→ **WHAT IS NEEDED**:
Search each line below for "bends", then return the lines where it appears.

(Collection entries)
★ ★ ★ ★

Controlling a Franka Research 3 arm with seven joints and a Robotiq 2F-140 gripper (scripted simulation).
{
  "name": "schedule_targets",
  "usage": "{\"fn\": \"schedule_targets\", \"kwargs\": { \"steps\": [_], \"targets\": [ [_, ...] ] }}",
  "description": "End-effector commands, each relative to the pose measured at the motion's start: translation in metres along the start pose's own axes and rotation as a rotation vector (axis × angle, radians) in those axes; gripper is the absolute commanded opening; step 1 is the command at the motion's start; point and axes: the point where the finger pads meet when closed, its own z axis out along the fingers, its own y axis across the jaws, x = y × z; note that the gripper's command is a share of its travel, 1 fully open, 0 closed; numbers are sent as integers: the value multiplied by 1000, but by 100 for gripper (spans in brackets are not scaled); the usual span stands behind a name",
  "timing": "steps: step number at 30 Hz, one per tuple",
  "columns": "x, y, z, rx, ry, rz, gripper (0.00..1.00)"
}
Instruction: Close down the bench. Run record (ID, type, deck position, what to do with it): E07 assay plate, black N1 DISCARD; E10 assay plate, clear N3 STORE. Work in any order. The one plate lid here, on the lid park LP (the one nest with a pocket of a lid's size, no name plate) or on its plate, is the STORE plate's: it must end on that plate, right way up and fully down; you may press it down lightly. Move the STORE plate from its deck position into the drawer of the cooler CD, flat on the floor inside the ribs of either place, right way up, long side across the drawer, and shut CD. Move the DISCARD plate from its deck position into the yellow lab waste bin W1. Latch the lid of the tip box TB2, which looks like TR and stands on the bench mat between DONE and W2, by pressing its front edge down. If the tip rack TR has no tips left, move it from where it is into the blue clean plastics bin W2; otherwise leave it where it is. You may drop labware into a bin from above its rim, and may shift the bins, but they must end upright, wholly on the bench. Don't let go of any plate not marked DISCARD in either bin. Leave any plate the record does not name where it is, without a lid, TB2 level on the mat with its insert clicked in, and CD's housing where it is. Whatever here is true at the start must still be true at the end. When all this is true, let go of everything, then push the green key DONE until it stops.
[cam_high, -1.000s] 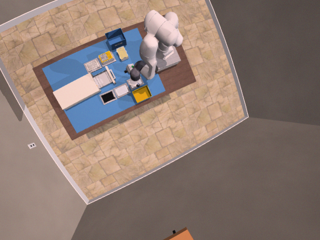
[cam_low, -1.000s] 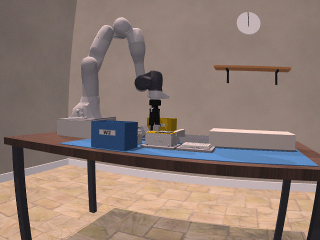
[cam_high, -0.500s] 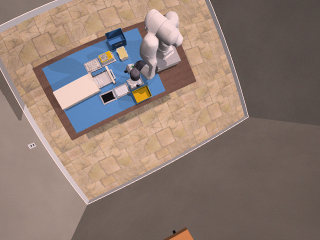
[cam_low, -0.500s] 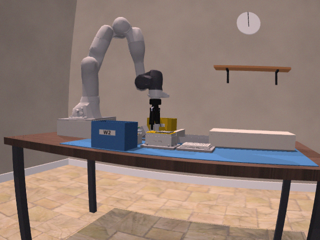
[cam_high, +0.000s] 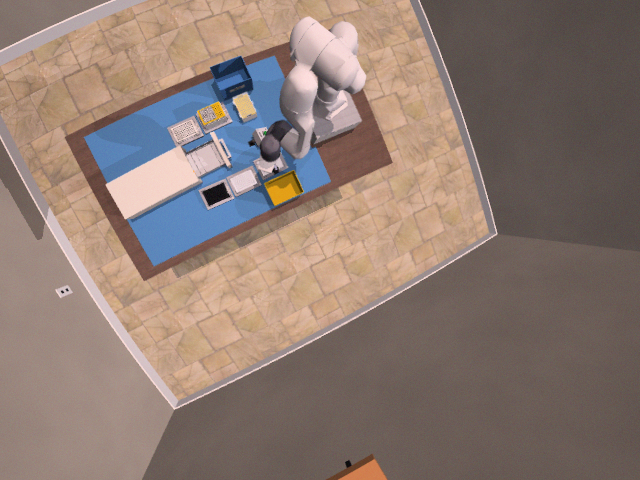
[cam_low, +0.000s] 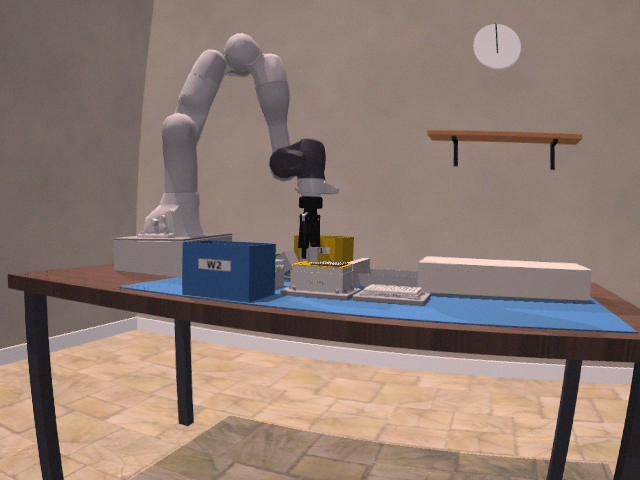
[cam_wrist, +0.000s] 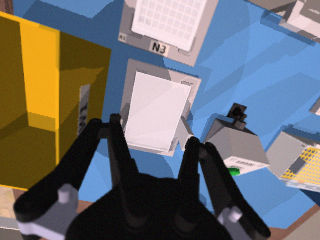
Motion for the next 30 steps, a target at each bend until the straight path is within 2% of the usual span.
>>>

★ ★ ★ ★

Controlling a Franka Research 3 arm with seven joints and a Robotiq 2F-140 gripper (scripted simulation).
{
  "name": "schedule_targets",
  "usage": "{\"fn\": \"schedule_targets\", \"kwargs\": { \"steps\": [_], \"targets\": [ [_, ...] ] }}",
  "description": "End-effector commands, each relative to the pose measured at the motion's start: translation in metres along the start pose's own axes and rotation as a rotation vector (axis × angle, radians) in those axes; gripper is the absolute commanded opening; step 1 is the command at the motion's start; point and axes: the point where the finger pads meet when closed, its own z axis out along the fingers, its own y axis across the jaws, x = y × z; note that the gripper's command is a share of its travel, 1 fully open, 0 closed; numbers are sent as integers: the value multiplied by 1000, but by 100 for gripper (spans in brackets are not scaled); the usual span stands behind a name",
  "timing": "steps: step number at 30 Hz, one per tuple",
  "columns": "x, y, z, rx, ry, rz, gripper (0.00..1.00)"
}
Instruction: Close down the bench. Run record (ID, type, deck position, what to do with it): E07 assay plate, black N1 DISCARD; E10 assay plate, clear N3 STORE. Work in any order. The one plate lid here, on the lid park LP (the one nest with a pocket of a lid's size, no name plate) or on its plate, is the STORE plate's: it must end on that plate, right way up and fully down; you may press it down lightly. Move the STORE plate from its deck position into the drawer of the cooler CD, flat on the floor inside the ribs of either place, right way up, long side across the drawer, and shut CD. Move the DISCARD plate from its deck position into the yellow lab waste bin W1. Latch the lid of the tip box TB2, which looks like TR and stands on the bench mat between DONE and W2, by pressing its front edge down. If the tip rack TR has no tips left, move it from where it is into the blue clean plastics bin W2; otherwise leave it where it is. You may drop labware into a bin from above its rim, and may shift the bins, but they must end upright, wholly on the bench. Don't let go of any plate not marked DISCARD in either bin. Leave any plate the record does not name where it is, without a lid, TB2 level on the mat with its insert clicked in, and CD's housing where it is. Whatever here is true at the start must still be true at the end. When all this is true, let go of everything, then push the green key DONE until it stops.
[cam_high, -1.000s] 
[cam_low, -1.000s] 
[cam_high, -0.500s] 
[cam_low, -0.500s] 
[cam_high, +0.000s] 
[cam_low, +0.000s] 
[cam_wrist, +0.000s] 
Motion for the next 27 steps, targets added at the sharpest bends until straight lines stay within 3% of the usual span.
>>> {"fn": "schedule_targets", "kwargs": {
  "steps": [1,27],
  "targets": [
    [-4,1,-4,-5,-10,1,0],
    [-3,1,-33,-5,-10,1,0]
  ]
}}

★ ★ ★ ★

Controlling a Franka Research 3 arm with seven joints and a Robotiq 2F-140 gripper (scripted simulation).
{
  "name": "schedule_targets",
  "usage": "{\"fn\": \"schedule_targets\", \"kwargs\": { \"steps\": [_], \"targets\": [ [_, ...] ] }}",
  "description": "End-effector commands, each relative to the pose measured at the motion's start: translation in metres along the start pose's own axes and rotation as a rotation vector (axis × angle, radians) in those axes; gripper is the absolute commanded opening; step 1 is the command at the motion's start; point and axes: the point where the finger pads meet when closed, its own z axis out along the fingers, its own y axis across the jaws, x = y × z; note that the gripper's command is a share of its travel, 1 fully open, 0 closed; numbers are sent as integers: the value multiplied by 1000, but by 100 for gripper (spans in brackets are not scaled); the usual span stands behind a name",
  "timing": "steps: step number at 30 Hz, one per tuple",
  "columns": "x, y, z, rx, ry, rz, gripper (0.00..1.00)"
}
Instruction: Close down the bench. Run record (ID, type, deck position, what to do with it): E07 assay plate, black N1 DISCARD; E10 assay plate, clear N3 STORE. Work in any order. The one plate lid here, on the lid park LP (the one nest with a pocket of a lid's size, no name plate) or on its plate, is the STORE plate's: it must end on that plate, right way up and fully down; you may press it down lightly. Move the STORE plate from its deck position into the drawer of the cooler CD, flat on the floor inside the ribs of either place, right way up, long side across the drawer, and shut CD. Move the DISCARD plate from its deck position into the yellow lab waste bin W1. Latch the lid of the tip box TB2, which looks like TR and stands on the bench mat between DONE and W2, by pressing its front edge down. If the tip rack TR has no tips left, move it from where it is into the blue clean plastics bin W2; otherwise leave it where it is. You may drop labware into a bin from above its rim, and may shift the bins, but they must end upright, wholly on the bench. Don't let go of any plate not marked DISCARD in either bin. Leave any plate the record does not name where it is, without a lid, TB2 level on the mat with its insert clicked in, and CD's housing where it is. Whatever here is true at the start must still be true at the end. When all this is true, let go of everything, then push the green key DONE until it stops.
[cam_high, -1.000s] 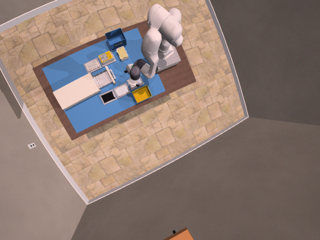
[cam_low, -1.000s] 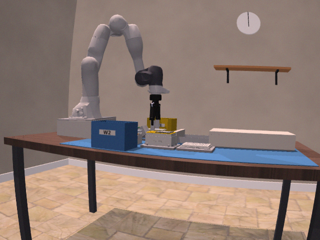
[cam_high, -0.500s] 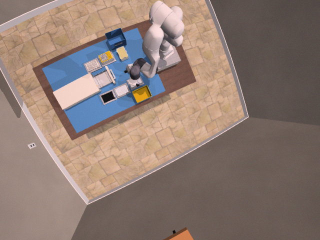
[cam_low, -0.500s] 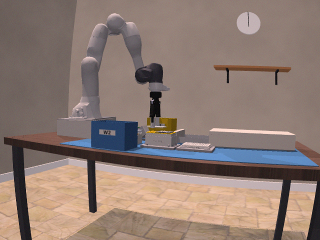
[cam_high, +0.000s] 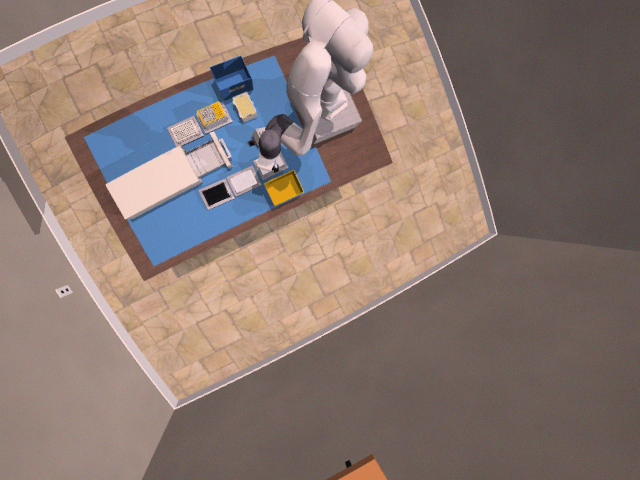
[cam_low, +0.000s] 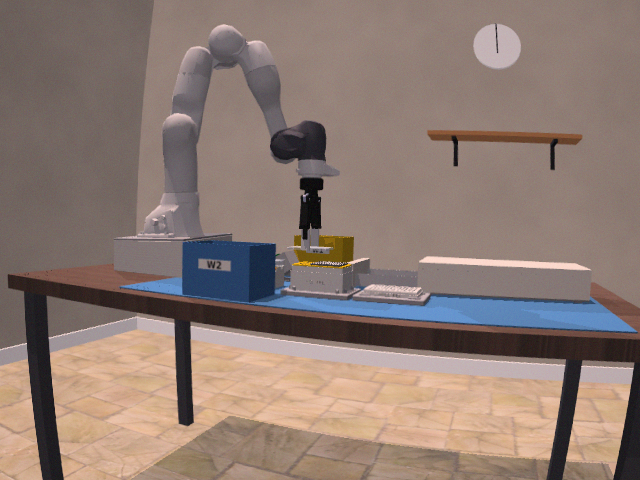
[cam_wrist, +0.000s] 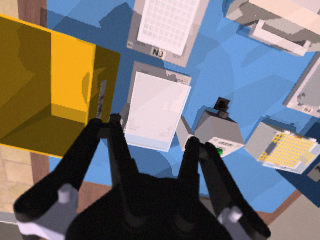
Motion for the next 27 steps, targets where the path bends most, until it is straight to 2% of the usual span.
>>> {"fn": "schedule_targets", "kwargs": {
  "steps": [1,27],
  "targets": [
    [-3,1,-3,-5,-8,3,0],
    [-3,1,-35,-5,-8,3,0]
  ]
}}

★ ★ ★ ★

→ **SOLUTION**:
Motion for the next 27 steps, targets added at the sharpest bends until straight lines stay within 3% of the usual span.
Motion for the next 27 steps, targets where the path bends most, until it is straight to 2% of the usual span.

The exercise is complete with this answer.